- Episode no.: Season 2 Episode 2
- Directed by: Ernest Dickerson
- Written by: Kelly Souders & Brian Peterson
- Original air date: July 7, 2014

Guest appearances
- Grace Victoria Cox as Melanie Cross; Dale Raoul as Andrea Grinnell; Matt McHugh as Farmer Killian;

Episode chronology
| ← Previous "Heads Will Roll" | Next → "Force Majeure" |
- Under the Dome (season 2)

= Infestation (Under the Dome) =

"Infestation" is the second episode of the second season of the CBS drama series Under the Dome, and the fifteenth episode overall. The episode premiered on July 7, 2014.

The episode received mixed reviews from critics, though some commented positively calling it an improvement from the second-season premiere.

==Plot==
Having been spared by the Dome, James "Big Jim" Rennie (Dean Norris) starts to have a change of heart from the previous mindset of himself being most important to being generally helpful towards the entire town. Residents start to trust him considerably more, thinking of him as a hero for attempting to sacrifice himself.

After a caterpillar infestation begins to take control of all the town's crops Rebecca Pine (Karla Crome) takes action by burning fields, and later enlists the help of Big Jim and Dale "Barbie" Barbara (Mike Vogel) to use an old crop-duster to spray the fields with pesticides. This nearly sees the demise of Barbie as fuel runs low on the airplane. Big Jim saves his life by revealing a secret reserve tank, enabling Barbie to land safely, solidifying Jim's status of hero.

Following Angie McAlister's (Britt Robertson) murder, there is a manhunt for the person responsible for the crime. Initially, the girl (Grace Victoria Cox) who was rescued by Julia Shumway (Rachelle Lefevre) is the main suspect, as her shoe-print was found near the crime scene in a puddle of blood. Jim and James "Junior" Rennie (Alexander Koch) both suspect each other initially. When Joe McAlister (Colin Ford) tells Junior about the shoe-print and that the girl was arrested they head to the jail cell to murder this mysterious stranger. However it is soon discovered that it was a man who did the deed. Julia and Sam Verdreaux (Eddie Cahill) find bruising on Angie's arm — large, widely spaced fingerprints only a man could have inflicted. Junior is unable to shoot the girl but Joe is ready to before being stopped by Julia and Sam. Junior later heads to his Uncle Sam's shack to reveal that the previous night he had been drunk and blacked out. He later found Angie's bracelet under his cot and believes he may have been the man who killed Angie.

==Reception==
The episode was watched by 7.70 million American viewers and received an 18–49 rating/share of 1.7/5, marking series lows for ratings and viewership. The show placed first in its timeslot and third for the night, falling behind MasterChef and The Bachelorette. Including DVR viewership the episode was watched by a total of 11.21 million viewers and attained an 18–49 rating of 2.7. Further research indicated that 12.08 million viewers watched the episode.
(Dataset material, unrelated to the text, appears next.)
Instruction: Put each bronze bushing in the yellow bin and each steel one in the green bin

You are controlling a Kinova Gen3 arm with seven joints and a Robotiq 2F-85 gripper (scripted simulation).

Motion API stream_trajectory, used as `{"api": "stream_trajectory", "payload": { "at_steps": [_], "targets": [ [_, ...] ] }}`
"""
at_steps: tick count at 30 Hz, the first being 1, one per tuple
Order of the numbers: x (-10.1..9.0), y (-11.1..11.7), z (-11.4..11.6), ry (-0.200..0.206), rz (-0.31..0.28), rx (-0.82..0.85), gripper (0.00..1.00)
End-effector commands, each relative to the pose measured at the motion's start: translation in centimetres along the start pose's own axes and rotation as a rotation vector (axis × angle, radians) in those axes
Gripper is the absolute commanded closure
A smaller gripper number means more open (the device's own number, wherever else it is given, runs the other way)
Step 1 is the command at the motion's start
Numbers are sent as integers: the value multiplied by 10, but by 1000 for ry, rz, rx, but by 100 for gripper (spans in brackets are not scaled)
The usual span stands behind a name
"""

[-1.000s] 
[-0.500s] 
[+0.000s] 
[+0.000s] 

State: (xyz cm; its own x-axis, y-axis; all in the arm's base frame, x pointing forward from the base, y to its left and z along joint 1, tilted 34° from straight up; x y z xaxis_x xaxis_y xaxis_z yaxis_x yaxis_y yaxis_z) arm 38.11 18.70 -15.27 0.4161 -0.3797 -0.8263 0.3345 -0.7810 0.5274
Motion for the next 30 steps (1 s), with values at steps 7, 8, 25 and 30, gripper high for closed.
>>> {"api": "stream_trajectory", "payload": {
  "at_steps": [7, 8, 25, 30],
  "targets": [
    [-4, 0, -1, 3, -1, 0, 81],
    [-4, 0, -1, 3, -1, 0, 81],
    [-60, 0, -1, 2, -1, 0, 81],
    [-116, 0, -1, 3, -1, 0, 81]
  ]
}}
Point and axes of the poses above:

Much like the previous episode, this episode received generally mixed to negative reviews from critics.

Chancellor Agard of Entertainment Weekly gave the episode a positive review compared to the previous episode, saying it "makes up for where the season premiere failed because there are moments that do a fairly good job of setting up this season's conflicts and viewer expectations." Marc Buxton of Den of Geek gave the episode a moderate review, giving a 3 out of 5, saying "Things are going to get biblical in Chester’s Mill, huh? Ok, I can deal with that. This week’s episode didn’t bring the locusts, but it did bring an infestation of caterpillars in the first of the plagues the residents of Chester’s Mill must face in the coming weeks. It’s all good as the second installment of season two was much more cohesive and controlled than last week’s premiere, making this episode mostly a winner."

Matt Fowler of IGN gave the episode a 5.2 out of 10, signaling mixed reviews, saying Under the Dome continued along with its paper-thin, on-the-nose "science vs. faith" story - absurdly represented on both sides. We got a threat that never felt like a true threat and a couple of citizens once again leaping to conclusions and trying to take the law, or at least retribution, into their own hands. It was at least good to know that Big Jim hadn't completely shed his egomaniac ways since he stands out as one of the only series regulars to not be given arbitrary motivations from one episode to the next. It's almost a shame that they pulled the villain card so early with him back in Season 1 and now have to rein him back in.

Scott Von Doviak of The A.V. Club gave the episode a C− rating, saying "Only two episodes into the season, Under The Dome is already back in Crisis-of-the-Week mode. The butterflies are reproducing too quickly because of, oh, let’s say magnets, and the caterpillars they hatch are devouring all the crops, which they wouldn’t normally do, except...magnets. (Cue Insane Clown Posse scratching their heads.) Who needs a reason, really? The answer is always 'that’s what the dome wanted,' even if no two people can agree on what it is the dome actually wants."